## Work item
Look through the records below for the line holding "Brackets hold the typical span". Write it out exactly, with each following line through the line holding "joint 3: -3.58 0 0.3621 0".

## Dataset content
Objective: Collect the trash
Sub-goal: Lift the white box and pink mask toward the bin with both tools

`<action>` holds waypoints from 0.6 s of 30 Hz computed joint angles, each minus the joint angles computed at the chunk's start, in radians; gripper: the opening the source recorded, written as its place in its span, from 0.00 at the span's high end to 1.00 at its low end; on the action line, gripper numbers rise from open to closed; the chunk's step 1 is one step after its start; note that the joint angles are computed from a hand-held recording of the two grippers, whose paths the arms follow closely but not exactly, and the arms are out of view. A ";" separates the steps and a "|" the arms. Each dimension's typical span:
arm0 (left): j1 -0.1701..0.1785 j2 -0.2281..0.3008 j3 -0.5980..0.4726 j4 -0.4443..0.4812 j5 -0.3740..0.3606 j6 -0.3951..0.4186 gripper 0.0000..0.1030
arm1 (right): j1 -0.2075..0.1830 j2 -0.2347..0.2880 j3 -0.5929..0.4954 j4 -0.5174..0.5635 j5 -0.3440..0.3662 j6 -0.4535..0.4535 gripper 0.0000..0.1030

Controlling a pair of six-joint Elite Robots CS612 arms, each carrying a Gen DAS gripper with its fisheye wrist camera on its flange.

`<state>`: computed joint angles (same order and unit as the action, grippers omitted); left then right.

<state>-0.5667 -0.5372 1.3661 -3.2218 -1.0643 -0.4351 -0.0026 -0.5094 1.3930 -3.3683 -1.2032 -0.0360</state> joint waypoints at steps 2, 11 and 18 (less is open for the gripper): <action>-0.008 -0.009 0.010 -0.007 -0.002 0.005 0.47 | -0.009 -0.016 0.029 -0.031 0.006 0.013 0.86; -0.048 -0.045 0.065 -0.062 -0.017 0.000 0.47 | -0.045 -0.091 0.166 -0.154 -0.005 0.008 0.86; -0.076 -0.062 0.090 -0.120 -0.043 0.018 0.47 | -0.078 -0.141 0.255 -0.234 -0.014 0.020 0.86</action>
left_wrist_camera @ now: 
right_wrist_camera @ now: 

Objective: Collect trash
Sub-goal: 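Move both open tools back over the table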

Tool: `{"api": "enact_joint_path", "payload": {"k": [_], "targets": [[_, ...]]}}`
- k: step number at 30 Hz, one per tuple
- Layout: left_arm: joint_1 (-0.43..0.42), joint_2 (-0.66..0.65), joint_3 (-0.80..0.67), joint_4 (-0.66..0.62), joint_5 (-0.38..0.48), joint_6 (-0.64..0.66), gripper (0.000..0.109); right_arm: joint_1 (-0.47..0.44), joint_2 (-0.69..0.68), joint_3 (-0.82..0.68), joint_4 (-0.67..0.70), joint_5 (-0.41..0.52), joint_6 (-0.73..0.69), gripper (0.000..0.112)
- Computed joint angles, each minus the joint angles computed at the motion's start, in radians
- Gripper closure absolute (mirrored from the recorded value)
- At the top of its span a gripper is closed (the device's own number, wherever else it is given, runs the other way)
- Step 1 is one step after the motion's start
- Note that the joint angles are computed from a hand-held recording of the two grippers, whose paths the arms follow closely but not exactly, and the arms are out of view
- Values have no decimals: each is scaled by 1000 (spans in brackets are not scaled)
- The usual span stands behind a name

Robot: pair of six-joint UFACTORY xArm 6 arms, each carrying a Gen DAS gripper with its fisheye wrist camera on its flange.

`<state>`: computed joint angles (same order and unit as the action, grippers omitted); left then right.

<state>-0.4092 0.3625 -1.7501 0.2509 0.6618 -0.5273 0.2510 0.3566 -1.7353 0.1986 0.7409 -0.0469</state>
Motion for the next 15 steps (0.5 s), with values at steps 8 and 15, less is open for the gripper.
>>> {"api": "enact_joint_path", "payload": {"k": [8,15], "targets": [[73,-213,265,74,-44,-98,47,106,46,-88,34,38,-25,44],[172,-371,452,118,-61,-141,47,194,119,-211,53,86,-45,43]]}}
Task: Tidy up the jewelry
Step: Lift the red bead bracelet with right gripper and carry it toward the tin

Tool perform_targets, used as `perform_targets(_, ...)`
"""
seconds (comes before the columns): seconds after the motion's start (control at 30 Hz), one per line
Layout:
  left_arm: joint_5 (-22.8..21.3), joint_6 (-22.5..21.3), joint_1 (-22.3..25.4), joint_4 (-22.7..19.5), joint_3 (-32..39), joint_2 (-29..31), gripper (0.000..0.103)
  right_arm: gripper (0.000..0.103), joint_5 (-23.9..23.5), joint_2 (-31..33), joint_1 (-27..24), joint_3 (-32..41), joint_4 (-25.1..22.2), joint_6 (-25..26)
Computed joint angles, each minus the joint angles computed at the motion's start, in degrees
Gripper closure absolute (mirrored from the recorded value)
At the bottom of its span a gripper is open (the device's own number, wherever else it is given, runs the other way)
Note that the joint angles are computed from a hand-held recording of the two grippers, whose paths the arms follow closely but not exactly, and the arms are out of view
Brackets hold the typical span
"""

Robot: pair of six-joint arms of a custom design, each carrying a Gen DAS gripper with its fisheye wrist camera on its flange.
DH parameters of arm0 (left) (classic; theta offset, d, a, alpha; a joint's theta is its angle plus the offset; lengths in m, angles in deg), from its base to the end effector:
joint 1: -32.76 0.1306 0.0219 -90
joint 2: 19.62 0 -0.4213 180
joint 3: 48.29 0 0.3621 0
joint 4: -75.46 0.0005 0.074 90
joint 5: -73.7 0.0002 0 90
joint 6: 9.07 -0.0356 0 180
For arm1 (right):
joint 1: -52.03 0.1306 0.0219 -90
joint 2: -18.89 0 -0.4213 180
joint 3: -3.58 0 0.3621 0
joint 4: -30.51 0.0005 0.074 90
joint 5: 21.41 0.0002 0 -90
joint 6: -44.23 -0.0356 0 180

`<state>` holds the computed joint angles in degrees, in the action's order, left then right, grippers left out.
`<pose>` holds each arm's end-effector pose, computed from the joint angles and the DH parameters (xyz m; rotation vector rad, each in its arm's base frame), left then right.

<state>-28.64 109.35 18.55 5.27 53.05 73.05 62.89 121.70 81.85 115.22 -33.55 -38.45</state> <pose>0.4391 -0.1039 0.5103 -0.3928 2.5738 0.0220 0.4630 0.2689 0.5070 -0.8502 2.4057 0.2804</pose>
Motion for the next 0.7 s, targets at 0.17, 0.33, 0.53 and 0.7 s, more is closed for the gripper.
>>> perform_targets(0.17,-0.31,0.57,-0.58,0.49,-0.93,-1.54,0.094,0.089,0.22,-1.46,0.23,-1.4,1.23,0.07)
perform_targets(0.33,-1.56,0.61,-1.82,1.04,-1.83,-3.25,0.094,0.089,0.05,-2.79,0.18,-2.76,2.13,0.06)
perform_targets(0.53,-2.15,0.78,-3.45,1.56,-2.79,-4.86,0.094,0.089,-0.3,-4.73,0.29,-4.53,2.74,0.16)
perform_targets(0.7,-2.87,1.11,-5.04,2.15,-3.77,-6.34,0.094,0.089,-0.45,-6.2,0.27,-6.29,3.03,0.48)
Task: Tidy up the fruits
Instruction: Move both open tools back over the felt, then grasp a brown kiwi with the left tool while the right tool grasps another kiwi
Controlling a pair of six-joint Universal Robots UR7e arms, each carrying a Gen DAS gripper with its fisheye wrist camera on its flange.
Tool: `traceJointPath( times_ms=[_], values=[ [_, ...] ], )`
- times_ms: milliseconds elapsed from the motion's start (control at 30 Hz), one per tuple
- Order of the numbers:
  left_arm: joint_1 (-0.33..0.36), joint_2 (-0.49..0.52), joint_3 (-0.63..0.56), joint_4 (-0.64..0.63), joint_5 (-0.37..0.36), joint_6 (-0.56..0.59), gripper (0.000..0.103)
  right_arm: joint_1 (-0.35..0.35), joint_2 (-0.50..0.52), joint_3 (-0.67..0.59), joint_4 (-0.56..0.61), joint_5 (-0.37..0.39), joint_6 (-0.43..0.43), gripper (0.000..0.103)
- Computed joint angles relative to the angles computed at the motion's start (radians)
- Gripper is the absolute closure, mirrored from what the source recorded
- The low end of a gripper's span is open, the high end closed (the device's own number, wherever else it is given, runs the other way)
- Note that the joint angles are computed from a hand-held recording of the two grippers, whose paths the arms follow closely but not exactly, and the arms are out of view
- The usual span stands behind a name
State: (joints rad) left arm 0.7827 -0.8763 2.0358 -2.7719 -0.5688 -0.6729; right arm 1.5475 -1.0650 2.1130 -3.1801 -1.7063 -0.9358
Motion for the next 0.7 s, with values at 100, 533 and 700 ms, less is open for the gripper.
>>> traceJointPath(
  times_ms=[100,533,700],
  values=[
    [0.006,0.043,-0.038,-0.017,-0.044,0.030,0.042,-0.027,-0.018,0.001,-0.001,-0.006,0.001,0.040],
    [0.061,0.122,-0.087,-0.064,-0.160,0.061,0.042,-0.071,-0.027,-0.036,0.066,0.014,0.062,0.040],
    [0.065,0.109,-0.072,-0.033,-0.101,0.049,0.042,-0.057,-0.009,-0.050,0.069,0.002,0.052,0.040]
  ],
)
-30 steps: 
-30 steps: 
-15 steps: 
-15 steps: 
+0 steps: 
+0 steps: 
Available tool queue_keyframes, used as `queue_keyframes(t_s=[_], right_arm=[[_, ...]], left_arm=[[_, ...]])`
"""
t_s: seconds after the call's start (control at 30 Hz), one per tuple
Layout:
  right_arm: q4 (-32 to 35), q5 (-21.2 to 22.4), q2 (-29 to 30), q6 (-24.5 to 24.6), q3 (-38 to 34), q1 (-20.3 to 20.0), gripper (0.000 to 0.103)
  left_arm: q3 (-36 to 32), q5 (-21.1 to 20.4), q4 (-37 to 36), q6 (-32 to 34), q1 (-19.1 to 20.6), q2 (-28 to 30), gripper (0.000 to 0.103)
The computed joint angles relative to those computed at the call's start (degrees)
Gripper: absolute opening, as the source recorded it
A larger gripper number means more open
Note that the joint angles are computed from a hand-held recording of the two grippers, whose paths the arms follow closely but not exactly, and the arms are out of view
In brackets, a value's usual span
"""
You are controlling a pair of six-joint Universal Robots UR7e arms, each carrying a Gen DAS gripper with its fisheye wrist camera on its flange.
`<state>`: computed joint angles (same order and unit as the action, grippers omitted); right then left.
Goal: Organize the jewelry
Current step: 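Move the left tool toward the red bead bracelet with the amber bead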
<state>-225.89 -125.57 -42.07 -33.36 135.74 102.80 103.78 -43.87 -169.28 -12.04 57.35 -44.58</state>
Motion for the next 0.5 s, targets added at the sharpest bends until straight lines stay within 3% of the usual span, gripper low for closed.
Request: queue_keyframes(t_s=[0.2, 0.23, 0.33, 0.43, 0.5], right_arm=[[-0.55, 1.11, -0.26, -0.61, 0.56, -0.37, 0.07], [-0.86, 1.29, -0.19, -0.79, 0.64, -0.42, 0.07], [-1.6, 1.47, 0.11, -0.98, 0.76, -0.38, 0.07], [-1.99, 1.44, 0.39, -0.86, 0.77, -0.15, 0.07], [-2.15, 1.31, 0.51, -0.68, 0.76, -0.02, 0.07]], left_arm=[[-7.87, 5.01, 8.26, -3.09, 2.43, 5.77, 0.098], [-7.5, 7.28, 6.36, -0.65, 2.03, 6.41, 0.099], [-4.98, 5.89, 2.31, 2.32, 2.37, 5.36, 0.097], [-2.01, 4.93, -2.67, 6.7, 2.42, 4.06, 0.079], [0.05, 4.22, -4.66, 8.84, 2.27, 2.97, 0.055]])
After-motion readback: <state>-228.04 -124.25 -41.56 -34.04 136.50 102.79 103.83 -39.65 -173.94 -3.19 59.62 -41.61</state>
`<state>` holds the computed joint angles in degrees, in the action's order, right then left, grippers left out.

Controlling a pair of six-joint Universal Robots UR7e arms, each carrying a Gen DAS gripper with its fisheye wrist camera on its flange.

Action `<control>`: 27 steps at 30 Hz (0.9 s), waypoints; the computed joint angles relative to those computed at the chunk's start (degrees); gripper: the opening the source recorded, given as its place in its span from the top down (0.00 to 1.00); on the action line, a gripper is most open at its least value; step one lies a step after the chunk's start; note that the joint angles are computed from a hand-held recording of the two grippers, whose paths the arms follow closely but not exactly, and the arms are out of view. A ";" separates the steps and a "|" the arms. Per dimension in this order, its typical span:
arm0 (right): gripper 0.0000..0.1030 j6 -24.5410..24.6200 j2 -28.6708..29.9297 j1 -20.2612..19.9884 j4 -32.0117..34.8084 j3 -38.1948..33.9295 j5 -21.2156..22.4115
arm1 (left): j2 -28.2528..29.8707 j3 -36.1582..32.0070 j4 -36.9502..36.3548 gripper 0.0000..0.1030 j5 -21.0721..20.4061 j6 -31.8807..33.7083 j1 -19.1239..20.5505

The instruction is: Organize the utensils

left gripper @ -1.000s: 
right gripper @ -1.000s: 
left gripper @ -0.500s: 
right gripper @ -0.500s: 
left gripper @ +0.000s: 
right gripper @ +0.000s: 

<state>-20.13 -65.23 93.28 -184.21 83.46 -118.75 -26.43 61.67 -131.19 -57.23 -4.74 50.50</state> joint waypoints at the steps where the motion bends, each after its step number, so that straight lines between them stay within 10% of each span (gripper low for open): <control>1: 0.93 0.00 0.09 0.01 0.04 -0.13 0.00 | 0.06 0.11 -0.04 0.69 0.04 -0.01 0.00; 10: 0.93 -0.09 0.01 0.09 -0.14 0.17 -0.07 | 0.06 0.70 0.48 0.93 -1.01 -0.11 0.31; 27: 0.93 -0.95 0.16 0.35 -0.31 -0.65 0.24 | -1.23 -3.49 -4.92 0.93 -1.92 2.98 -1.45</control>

## Task solution
Brackets hold the typical span
"""

Robot: pair of six-joint arms of a custom design, each carrying a Gen DAS gripper with its fisheye wrist camera on its flange.
DH parameters of arm0 (left) (classic; theta offset, d, a, alpha; a joint's theta is its angle plus the offset; lengths in m, angles in deg), from its base to the end effector:
joint 1: -32.76 0.1306 0.0219 -90
joint 2: 19.62 0 -0.4213 180
joint 3: 48.29 0 0.3621 0
joint 4: -75.46 0.0005 0.074 90
joint 5: -73.7 0.0002 0 90
joint 6: 9.07 -0.0356 0 180
For arm1 (right):
joint 1: -52.03 0.1306 0.0219 -90
joint 2: -18.89 0 -0.4213 180
joint 3: -3.58 0 0.3621 0

Besides this answer, nothing more is needed.